- [Work to complete] Take every line of the material and reproduce it exactly.

* * * * *

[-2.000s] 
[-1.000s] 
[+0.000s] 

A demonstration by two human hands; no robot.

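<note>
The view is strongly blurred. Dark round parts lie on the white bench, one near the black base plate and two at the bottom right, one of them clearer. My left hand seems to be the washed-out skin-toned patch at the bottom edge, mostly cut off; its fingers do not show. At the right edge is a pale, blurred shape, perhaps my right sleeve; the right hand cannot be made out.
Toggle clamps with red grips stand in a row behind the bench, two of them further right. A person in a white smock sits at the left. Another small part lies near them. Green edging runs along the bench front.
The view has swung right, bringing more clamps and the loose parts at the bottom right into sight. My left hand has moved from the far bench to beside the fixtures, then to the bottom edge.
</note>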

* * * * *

- [Result of this task]
[-2.000s] 
[-1.000s] 
[+0.000s] 

A demonstration by two human hands; no robot.

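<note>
The view is strongly blurred. Dark round parts lie on the white bench, one near the black base plate and two at the bottom right, one of them clearer. My left hand seems to be the washed-out skin-toned patch at the bottom edge, mostly cut off; its fingers do not show. At the right edge is a pale, blurred shape, perhaps my right sleeve; the right hand cannot be made out.
Toggle clamps with red grips stand in a row behind the bench, two of them further right. A person in a white smock sits at the left. Another small part lies near them. Green edging runs along the bench front.
The view has swung right, bringing more clamps and the loose parts at the bottom right into sight. My left hand has moved from the far bench to beside the fixtures, then to the bottom edge.
</note>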

The requested output has been given in full.